Wednesday, November 23, 2016

PSU Opera superb in world premiere of "The Place Where You Started"

Hannah Consenz
It is a rare day when a college music department presents the world premiere of an opera, and even rarer still that such a production would be timely, relevant, and superbly done, but Portland State University’s opera program brought it all to fruition with its performance of “The Place Where You Started” on Friday, November 18th at the Lincoln Hall Studio Theater. Written by Mark Lanz Weiser with a libretto by Amy Punt, “The Place Where You Started” deftly handled themes that dealt with love, loss, illegal aliens, and fear. Delivered by six singers and a pianist, the music subtly blended dissonance with harmonic lines and worked naturally with the outstanding stage directions of Kristine McIntyre.

The story begins with Meredith, a screenwriter who lives with her boyfriend Steve, a computer programmer. While Meredith struggles to write a romantic script for a vapid vampire movie, she gets pressured by her agent Samantha to write compelling dialog as quickly as possible to meet the studio deadline. Between bouts of writer’s block, Meredith meets her gardener Macario, learns about gardening and finds that they both have an abiding interest in literature. She also finds out that Marcario is an illegal alien from La Paz, Bolivia where he had been a professor. In the meantime, Brianne and Brendan, friends of Meredith and Steve, think that Meredith’s interest in Macario has become an affair. Brendan admonishes Steve to report Marcario to the immigration authorities, and because he fears losing Meredith, Steve makes the phone that dooms Macario to deportation.

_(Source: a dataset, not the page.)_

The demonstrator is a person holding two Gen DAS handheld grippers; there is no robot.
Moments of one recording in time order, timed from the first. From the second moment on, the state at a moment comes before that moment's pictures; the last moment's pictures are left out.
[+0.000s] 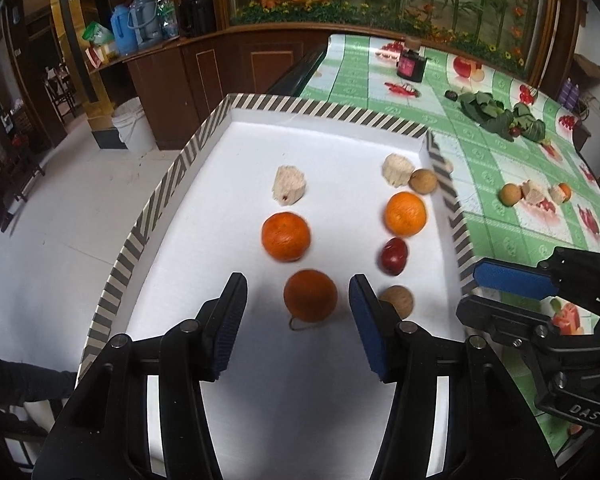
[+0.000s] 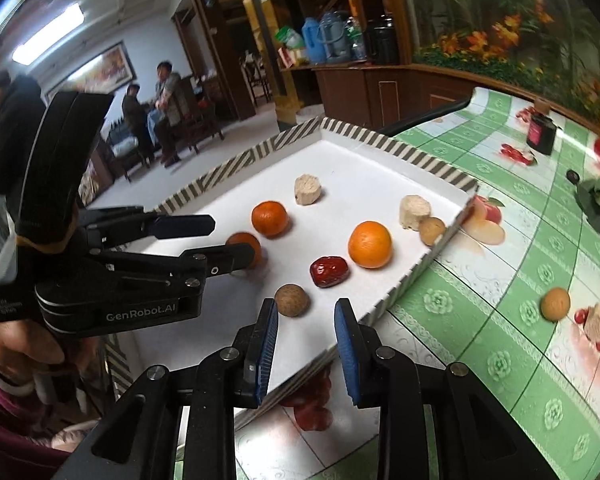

Hannah Consenz sang the role of Meredith with terrific conviction, bringing the audience into her character’s conflicted world. Darian Hutchinson created a poignant and understanding Macario. Grace’s Skinner played the self-assured, cell-phone wielding Samantha to the hilt. Alexander Trull’s Steve had a spot-on shallow geekiness. Saori Erickson marvelously conveyed the overbearing parental concerns of Brianne. Adam Ramaley upped the ante as Brendan. Both Erickson and Ramaley also excelled as movie actors and as immigration agents.
The intimate confines of PSU's studio theater worked exceptionally well for the singers. Only Trull’s voice sounded strained. All of the singers found their pitches despite relatively few noticeable leading notes. The piano was expertly played by Chuck Dillard, who was also the Music Director of the production.

Mike Gamble’s evocative projections enhanced the production with excellent visual cues, such as portions of the movie script that Meredith was working on. One of McIntyre’s best directions involved Meredith typing and mouthing the words of her characters (Lucinda/ Erickson and Roland/Ramaley) as they sang them.

According to the program notes by PSU Opera’s director, Christine Meadows, “The Place Where You Started” was written with Rossini-like speed by Weiser. Weiser, a member of the music faculty at the University of southern California’s Thornton School of Music, wrote the opera in a few months, somehow finding time to collaborate his efforts with those of librettist Amy Punt, a playwright and essayist who lives in Los Angeles. The libretto is not dry. It moves all over the place, incorporating humor, poetic language as well as harsh accusations to move the story. The story speaks incredibly well to our time, and our current political scene in which fear of people from the "wrong" countries is on a steep rise.

The opera ends on a hopeful note with Meredith finding Marcario somewhere south of the border. The ending made me wonder if the story would have more impact, if Meredith and Marcario didn’t meet again.

In any case, PSU Opera is taking its production of “The Place Where You Started” to China, where it will be performed at Soochow University and the Suzhou University of Science and Technology. Kudos to Meadows and all involved in this effort. Hopefully, those performances will serve as a springboard for more productions of this remarkable opera.